Nascido em Karlsruhe em 1947, Peter Sloterdijk estudou filosofia, germanística e história em Munique e Hamburgo. É considerado um dos mais importantes renovadores do pensamento filosófico da atualidade pelo menos desde a publicação de Kritik der zynischen Vernunft [Crítica da razão cínica], que alcançou sucesso imediato, tornando-se o mais vendido livro de filosofia na Alemanha no último meio século. Notabilizou-se por defender o retorno a um maior rigor filosófico e, em bom iconoclasta, posiciona-se contra os nivelamentos por baixo reinantes na academia e na vida pública.

Além das obras editadas no Brasil — A árvore mágica. O surgimento da psicanálise no ano de 1785, tentativa épica com relação à filosofia da psicologia (Casa Maria Editorial, 1988), Mobilização copernicana e desarmamento ptolomaico (Tempo Brasileiro, 1992), No mesmo barco. Ensaio sobre a hiperpolítica (Estação Liberdade, 1999), Regras para o parque humano. Uma resposta à carta de Heidegger sobre o humanismo. (Estação Liberdade, 2000) —, publicou ainda, de uma extensa lista: Der Denker auf der Bühne – Nietzsches Materialismus [O pensador no palco – O materialismo de Nietzsche], 1986; Weltfremdheit [Desassossego do mundo], 1993; Der starke Grund, zusammen zu sein. Erinnerungen an die Erfindung des Volkes [O grande motivo de estarmos juntos: anotações sobre a descoberta do povo], 1998; Luftbeben: An den Quellen des Terrors, [Aeromotos: Nas fontes do terror], 2002.

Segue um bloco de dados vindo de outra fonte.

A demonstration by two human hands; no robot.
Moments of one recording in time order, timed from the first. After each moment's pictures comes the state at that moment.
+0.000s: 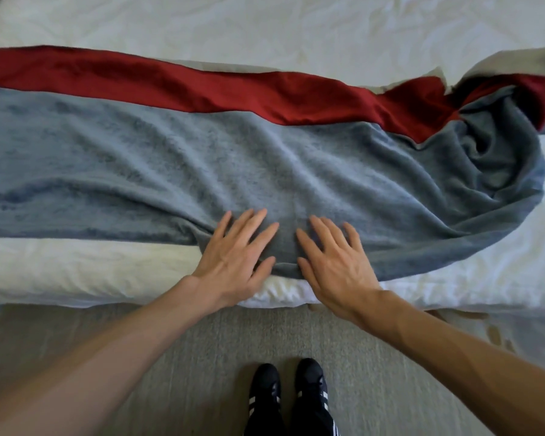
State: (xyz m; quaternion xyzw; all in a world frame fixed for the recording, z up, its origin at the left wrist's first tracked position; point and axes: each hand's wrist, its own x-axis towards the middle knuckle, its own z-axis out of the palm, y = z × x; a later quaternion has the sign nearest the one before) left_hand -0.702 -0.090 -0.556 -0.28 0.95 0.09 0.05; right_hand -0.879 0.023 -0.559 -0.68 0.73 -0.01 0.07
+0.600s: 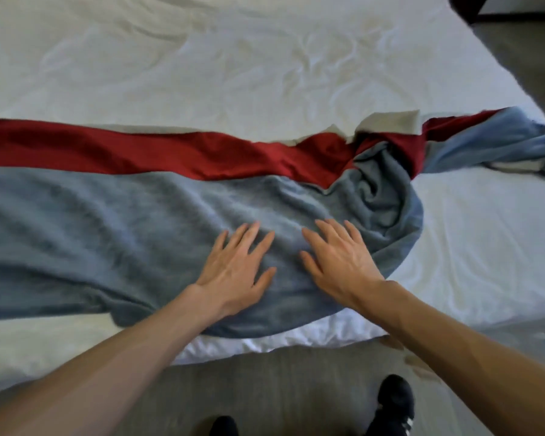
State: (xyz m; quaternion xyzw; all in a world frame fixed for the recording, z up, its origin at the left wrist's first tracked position) left_hand -0.851 -0.076 -0.524 -0.26 0.96 0.09 0.05; right_hand -1.023 0.038 -0.507 -0.61 0.79 -0.03 0.06
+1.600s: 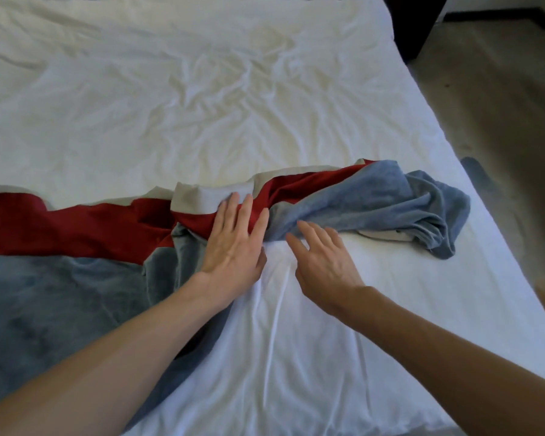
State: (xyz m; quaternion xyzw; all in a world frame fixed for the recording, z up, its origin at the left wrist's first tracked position) left_hand -1.261 -0.025 -0.517 -0.30 0.95 -0.04 0.02; right_hand -1.391 0.089 -0.526 -0.63 0.78 -0.01 0.05
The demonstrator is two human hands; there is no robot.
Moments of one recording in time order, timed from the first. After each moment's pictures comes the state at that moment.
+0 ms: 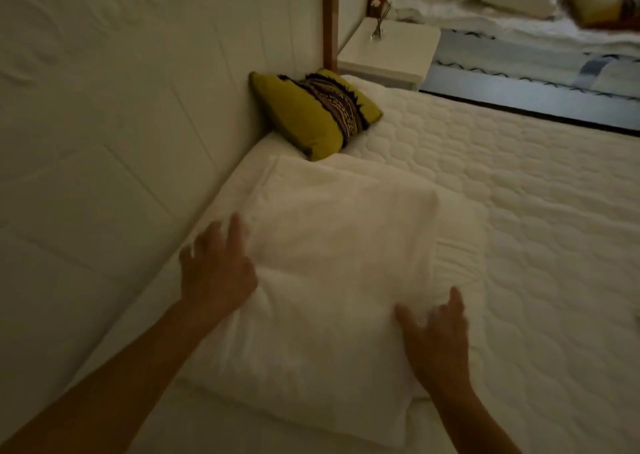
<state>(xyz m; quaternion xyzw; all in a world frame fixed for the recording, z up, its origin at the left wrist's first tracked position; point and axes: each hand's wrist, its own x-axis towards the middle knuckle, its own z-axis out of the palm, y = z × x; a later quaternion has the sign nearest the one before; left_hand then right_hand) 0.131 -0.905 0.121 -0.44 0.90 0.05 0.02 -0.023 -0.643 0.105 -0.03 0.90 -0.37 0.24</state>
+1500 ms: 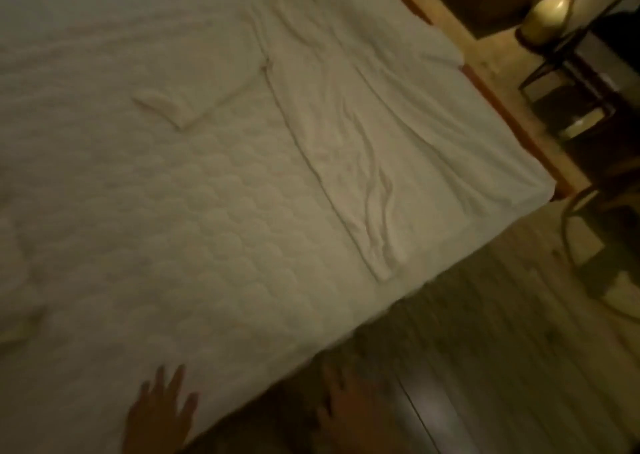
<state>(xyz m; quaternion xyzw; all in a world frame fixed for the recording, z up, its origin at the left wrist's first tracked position) 0.301 -0.193 -0.014 -0.12 0.93 0.15 0.32 0.332 0.159 0.049 0.08 0.89 -0.15 0.42</state>
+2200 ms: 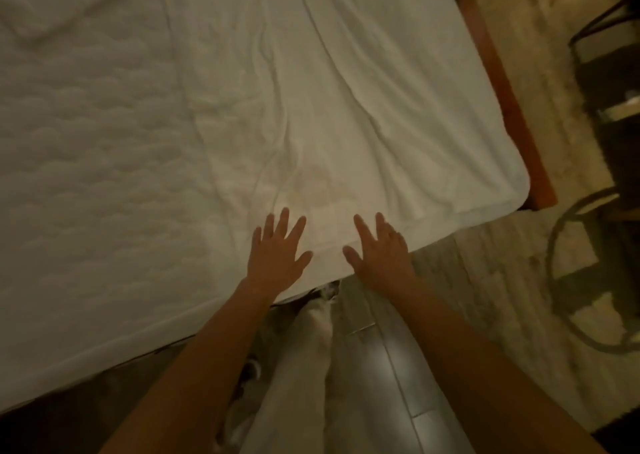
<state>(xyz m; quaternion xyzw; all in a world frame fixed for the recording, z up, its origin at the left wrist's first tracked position) 0.052 0.330 0.024 0.04 0.95 0.14 0.28 0.032 0.539 0.078 -0.02 0.94 -0.06 0.33</state>
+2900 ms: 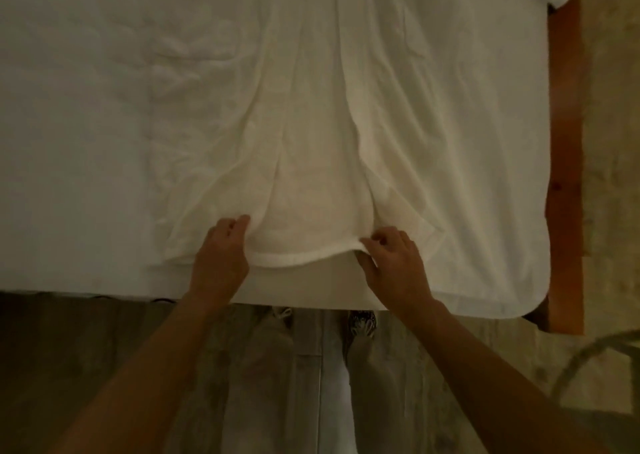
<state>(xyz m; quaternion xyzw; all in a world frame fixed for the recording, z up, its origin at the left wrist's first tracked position) 0.028 0.452 -0.029 -0.24 0.95 0.16 0.11 -0.098 0.728 -0.039 -0.30 0.92 -0.18 0.15</state>
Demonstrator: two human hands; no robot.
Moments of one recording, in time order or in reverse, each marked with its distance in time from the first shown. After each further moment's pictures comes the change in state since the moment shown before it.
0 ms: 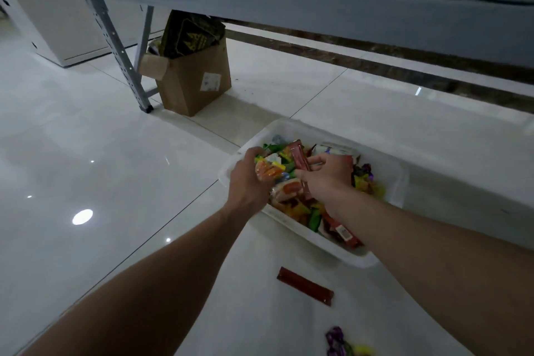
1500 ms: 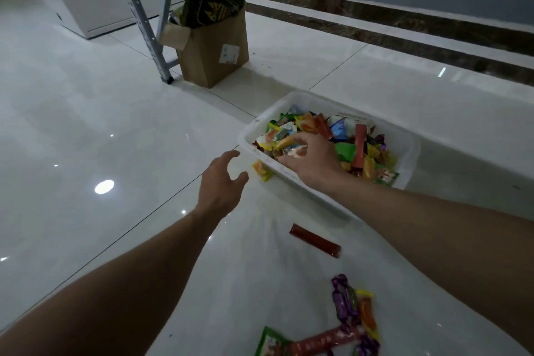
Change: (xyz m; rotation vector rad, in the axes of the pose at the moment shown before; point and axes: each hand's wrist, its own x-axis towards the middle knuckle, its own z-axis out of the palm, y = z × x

Tem-se dedicando nos últimos anos a sua monumental trilogia Sphären [Esferas], onde aborda a relação umbilical do homem com seu meio ambiente, e cujo primeiro volume foi publicado na Alemanha em 1998. Paralelamente, vem estabelecendo uma nova correlação entre os pensamentos a priori quase antagônicos de Nietzsche e Heidegger.

Leciona na Universidade de Viena e na Escola Superior de Artes Aplicadas de Karlsruhe, cuja reitoria assumiu em 1999. Dirige também o programa Quarteto filosófico na cadeia de televisão estatal alemã ZDF.